Ses kirliliği konusunun bilisizliği
Bundan aşağı yukarı yetmiş yıl önceydi. İzcilikteki bir başarımdan ötürü Yunanistan’a çağırmışlardı beni. Uluslar arası bir kampa katılmam isteniyordu. Oraya yolculuklarımda, etkinliklerde, günü gününe izlenimlerimi yazmıştım. Bu yazdıklarımı gören bir hukukçu ağabeyim, Denizli’de çıkarmakta olduğu “Demokrat Denizli” adındaki güncede bunları yayınlamak istedi. Unutmadıysam her çarşamba günü bana ayrılan bir köşeye konulacaktı yazılarım.

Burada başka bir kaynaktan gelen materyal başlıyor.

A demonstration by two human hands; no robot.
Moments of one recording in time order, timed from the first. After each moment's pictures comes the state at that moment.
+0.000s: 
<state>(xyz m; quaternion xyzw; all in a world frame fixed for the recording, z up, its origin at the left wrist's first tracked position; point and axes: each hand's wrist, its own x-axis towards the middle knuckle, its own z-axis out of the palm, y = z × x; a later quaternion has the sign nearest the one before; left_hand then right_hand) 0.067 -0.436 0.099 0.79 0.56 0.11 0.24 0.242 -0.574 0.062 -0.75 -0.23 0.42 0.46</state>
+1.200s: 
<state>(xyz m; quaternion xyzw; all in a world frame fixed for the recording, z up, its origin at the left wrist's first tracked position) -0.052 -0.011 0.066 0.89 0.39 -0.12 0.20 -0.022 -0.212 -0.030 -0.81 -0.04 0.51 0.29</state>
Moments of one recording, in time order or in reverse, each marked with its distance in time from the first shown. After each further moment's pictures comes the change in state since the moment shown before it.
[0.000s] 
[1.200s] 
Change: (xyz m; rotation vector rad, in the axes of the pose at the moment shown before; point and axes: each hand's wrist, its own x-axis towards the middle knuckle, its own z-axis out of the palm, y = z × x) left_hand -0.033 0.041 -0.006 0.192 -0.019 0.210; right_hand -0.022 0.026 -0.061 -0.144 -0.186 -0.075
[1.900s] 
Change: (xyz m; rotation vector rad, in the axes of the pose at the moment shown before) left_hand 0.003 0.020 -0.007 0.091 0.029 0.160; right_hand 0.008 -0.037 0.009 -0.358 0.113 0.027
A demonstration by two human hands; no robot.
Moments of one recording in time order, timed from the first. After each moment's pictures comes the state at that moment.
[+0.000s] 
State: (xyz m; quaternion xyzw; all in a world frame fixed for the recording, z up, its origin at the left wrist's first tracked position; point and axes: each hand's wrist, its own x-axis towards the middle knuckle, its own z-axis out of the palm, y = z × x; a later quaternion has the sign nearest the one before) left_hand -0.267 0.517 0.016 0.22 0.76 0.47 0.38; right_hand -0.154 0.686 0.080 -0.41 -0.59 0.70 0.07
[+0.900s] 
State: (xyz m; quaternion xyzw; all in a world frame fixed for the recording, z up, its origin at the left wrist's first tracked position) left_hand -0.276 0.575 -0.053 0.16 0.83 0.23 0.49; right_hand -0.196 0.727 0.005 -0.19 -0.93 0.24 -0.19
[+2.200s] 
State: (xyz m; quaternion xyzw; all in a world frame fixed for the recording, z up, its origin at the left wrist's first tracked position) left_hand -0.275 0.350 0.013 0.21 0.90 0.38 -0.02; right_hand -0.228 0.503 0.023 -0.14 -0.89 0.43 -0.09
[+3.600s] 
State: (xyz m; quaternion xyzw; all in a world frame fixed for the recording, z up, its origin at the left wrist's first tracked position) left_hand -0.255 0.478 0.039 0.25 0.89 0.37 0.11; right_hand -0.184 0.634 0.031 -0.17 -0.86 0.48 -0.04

Köşe yazarlığım böyle başladı kısacası…
Sözünü ettiğim yazılardan ilki değilse bile ilklerden biri ‘gürültü’ üzerineydi. Yunanistan’da, izlence uyarında bizi götürdükleri bir inceleme gezisinde yazlık bir dinlence yerinden geçtik. Kentin girişindeki koca bir yazı ilgimi çekti. Gelenleri sessiz olmağa çağırıyordu. Dinlence yeri ya…
Böyle bir duyarlık hoşuma gitmişti. Etkilenmiştim… Bunu da yazmıştım. Demokrat Denizli güncesindeki köşemde yayınlanmıştı.
Dün bir dostum beni aradı telefonla. Senin bir ‘jübile” ni yapalım diyordu. Bu nedenle ilk yazılarımı düşündüm. Kaç yıl geçmişti aradan? O günlerden beri uğraşıyorum bu gürültü olayı ile.
Değişen bir şey oldu mu?
Ne gezer! Tam tersine...
Arada yazmadım mı? Elbette yazdım…
Beyoğlu’ nu yazdım örneğin. Oradaki ses ölçümlerinin doksan birimi (desibel) aştığını … Bunun uçak gürültüsü olduğunu… Bu yükseklikteki gürültünün beyin hücrelerini zedelediğini… ( Bunu da konunun uzmanlarından öğrenmiştim. Bilmem yalan bilmem doğru…)
Yalnız bunu mu dile getirdim?
Başka yazılarımda, örneğin sinemada çok yüksek perdeden seslendirmenin kötülüğünü oradaki görevlilere anlatmağa çalıştığımı öykülüyordum. Film dağıtımcılarıyla yaptıkları sözleşmede bu yükseklikte ses koşul olarak yazılıymış. Bu nedenle zorunlu olarak bunu uyguluyorlarmış. Neden ki?
Gel de çık işin içinden…
Düğünlerde atılan fişeklerden, gece yarısı sayrıların, çocukların durumunu düşünün. Bir kezinde karakolu aradım. Oradaki polis de (Ben de çocuğumu uyutamıyorum.) diye yakındı.
Hepimizin beyni ile kimler uğraşıyordu ki?